- Work item:
Lines where the string "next" appears are to be copied from the entries below.
###
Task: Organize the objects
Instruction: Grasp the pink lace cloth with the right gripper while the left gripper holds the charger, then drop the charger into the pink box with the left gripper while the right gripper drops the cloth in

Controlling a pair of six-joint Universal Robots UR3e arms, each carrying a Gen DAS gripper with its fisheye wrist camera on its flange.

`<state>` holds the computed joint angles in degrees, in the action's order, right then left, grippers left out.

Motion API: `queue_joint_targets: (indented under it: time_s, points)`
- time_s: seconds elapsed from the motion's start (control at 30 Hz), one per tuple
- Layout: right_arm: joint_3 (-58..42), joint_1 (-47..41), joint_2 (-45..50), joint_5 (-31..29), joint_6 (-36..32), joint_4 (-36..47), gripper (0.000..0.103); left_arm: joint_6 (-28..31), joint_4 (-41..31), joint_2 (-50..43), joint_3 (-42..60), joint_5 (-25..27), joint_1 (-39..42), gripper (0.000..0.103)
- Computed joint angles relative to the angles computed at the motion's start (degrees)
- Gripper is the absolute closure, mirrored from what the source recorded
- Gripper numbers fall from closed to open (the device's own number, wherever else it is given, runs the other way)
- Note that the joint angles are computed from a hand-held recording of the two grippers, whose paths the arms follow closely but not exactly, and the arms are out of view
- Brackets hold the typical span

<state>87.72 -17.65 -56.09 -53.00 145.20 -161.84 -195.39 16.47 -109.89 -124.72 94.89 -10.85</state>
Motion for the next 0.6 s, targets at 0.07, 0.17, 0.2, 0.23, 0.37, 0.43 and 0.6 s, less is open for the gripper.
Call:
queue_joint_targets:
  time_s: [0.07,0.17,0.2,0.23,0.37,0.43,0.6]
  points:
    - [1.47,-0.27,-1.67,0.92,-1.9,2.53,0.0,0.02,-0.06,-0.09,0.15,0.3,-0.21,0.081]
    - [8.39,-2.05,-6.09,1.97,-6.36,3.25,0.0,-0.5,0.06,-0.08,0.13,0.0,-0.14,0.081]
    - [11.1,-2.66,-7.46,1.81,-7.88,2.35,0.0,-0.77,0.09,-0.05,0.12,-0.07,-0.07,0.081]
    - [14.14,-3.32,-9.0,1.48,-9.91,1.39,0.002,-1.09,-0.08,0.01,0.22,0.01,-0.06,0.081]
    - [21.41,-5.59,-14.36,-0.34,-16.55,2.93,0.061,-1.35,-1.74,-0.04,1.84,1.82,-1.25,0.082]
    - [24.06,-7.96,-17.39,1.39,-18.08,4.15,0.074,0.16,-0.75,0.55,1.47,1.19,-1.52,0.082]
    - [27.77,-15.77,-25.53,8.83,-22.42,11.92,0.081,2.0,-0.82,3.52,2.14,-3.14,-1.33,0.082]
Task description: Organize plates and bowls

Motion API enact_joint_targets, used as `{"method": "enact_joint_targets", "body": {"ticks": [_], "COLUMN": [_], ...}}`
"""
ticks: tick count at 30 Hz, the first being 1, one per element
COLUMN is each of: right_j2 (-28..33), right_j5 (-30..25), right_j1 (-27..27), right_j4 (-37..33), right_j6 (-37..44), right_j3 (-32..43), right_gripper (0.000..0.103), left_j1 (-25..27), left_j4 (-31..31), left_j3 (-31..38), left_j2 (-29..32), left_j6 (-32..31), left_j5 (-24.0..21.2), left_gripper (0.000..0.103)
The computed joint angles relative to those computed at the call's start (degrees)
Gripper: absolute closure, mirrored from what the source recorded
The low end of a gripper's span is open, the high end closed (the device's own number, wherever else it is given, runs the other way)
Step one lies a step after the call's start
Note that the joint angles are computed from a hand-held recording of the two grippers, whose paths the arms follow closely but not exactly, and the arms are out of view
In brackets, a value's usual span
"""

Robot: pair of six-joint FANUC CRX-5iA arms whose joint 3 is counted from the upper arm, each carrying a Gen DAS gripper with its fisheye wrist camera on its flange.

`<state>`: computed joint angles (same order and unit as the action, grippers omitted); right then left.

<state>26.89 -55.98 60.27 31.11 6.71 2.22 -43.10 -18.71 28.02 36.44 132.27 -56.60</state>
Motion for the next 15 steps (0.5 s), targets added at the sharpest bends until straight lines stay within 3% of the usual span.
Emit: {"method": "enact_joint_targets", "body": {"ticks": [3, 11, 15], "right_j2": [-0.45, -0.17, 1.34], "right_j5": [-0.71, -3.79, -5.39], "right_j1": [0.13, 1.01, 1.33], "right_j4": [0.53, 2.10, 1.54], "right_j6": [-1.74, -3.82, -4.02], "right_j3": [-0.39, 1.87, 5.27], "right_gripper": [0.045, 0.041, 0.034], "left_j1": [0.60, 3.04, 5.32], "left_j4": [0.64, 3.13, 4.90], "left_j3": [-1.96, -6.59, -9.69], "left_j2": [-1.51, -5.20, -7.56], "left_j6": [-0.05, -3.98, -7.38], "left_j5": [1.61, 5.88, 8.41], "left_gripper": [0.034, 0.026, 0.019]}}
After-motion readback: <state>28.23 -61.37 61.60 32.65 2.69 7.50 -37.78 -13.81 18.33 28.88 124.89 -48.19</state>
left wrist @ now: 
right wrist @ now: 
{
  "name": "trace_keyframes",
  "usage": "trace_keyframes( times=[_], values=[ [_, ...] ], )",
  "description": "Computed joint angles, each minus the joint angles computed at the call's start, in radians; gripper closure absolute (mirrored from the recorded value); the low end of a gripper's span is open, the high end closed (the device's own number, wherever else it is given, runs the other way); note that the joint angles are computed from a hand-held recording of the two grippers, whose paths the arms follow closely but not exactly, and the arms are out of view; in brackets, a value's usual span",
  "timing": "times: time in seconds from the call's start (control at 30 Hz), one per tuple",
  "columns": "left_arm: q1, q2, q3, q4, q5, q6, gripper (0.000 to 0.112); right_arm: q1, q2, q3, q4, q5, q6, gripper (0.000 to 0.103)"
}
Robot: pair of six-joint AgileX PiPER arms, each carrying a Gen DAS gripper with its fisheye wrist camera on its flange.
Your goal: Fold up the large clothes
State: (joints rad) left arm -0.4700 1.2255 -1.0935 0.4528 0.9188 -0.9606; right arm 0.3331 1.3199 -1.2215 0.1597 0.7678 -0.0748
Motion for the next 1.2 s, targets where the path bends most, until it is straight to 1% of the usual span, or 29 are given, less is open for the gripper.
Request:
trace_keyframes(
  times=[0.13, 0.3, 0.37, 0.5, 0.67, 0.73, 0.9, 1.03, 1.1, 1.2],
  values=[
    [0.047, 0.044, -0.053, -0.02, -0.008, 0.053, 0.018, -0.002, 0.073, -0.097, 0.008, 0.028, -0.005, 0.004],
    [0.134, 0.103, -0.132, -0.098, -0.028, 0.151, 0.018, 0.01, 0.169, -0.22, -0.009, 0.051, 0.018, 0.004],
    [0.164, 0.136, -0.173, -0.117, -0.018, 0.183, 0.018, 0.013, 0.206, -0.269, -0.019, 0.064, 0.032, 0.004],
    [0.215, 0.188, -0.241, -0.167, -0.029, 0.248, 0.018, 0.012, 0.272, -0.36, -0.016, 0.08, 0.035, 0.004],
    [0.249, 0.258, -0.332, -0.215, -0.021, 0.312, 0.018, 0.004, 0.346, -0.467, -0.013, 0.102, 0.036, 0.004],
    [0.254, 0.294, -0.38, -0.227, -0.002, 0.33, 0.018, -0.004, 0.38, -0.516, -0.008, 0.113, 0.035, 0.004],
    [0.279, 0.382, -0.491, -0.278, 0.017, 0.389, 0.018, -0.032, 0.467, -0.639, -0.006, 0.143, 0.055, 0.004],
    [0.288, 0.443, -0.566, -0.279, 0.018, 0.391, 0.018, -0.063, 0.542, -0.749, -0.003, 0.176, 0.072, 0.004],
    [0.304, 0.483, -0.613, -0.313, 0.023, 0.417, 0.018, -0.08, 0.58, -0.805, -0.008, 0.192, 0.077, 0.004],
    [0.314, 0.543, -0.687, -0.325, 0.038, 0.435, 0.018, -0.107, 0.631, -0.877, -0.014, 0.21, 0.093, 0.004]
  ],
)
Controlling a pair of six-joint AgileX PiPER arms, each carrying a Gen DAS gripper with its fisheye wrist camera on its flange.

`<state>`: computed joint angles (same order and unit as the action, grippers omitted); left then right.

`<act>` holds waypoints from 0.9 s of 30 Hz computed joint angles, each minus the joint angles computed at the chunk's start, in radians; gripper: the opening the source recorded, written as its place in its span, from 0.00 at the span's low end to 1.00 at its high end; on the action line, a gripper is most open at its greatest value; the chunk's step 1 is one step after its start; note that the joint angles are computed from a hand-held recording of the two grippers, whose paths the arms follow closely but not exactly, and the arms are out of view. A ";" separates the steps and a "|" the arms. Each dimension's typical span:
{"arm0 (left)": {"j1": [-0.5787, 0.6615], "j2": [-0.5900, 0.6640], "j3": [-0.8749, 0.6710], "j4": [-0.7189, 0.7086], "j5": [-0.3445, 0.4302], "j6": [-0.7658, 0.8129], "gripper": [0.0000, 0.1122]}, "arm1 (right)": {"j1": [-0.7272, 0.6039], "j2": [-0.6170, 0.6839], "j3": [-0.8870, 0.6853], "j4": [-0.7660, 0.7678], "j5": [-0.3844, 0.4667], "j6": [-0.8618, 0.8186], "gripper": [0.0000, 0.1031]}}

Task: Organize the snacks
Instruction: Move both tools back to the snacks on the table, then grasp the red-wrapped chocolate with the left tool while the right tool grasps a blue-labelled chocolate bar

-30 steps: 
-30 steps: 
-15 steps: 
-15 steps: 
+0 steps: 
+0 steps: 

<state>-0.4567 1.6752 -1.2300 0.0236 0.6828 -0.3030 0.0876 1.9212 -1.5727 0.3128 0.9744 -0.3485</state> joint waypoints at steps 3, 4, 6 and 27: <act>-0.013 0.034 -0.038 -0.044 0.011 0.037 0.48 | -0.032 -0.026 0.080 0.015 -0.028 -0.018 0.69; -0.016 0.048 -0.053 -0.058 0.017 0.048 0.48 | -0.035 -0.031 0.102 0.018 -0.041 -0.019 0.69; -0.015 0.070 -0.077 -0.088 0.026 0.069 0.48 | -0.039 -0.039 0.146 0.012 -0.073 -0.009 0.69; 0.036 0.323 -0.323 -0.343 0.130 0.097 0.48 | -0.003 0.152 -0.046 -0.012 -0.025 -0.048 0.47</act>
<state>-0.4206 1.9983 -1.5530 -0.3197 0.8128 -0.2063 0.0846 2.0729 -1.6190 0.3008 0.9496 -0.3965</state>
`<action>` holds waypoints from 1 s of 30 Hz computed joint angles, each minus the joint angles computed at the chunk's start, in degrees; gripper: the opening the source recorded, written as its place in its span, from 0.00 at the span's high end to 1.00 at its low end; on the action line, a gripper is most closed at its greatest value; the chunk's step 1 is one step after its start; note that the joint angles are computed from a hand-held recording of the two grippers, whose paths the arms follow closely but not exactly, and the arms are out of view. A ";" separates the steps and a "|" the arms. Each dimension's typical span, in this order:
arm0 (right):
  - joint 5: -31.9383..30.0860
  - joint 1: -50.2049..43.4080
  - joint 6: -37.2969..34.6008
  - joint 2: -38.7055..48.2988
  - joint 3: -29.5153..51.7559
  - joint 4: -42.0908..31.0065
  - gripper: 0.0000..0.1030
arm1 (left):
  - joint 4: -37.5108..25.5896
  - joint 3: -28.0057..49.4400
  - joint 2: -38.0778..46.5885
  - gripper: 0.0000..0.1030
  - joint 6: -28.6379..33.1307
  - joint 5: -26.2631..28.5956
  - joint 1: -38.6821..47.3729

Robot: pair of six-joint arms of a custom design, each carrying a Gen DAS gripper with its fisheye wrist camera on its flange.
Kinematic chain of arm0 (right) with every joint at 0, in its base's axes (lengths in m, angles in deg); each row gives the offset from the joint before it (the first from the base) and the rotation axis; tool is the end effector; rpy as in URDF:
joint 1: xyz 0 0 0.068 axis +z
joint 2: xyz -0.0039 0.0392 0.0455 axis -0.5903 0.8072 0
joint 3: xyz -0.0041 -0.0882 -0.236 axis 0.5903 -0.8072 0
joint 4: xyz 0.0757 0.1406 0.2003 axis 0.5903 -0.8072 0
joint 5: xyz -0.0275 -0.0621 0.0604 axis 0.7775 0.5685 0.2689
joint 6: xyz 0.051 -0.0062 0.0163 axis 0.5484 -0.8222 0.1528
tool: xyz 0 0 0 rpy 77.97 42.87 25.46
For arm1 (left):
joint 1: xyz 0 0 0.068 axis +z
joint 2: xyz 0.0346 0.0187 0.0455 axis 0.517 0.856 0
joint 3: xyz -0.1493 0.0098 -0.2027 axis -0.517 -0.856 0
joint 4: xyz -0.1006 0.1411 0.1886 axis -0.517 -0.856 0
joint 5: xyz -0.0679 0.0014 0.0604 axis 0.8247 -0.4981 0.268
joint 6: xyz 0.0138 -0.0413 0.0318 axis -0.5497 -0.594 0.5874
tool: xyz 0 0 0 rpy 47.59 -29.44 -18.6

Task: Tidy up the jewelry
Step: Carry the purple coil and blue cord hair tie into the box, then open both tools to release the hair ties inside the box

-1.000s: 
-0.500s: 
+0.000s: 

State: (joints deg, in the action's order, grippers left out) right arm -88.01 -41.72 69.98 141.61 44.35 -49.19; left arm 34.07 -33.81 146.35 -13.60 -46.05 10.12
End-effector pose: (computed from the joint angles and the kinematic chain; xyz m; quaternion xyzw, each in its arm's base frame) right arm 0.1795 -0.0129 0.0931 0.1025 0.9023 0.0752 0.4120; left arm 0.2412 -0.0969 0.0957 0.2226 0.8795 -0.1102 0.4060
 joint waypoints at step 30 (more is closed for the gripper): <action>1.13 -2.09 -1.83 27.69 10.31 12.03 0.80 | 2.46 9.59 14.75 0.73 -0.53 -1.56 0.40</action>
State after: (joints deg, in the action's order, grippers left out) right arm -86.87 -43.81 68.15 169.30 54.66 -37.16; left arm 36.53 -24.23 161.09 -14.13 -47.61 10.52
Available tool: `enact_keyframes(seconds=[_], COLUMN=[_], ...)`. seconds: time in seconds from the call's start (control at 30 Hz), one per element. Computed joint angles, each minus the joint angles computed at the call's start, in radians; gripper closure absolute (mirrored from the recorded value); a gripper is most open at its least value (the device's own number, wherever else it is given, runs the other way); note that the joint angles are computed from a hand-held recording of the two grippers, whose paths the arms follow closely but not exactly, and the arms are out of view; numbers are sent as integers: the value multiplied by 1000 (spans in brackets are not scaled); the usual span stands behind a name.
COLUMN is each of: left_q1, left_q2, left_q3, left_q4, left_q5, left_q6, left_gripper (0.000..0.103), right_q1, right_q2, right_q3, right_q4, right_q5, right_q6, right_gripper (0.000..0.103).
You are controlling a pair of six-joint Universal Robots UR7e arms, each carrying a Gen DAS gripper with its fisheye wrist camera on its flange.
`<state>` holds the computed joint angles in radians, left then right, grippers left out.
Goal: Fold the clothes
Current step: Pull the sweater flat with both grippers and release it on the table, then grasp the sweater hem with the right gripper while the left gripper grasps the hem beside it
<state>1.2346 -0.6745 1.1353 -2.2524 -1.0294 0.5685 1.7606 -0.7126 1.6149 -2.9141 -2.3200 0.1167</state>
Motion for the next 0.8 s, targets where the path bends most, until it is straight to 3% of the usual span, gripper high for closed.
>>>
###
- Response below:
Motion for the next 0.6 s, targets at 0.07, 0.17, 0.2, 0.23, 0.37, 0.43 and 0.6 s, less is open for the gripper.
Motion for the next 15 steps (0.5 s), targets added at the sharpest bends until straight lines stay within 3% of the usual span.
Motion for the next 1.2 s, targets where the path bends most, until it is straight to 1% of the usual span, or 29 are given, less is open for the gripper.
Motion for the next 0.8 s, targets where the path bends most, until it is straight to 3% of the usual span, gripper high for closed.

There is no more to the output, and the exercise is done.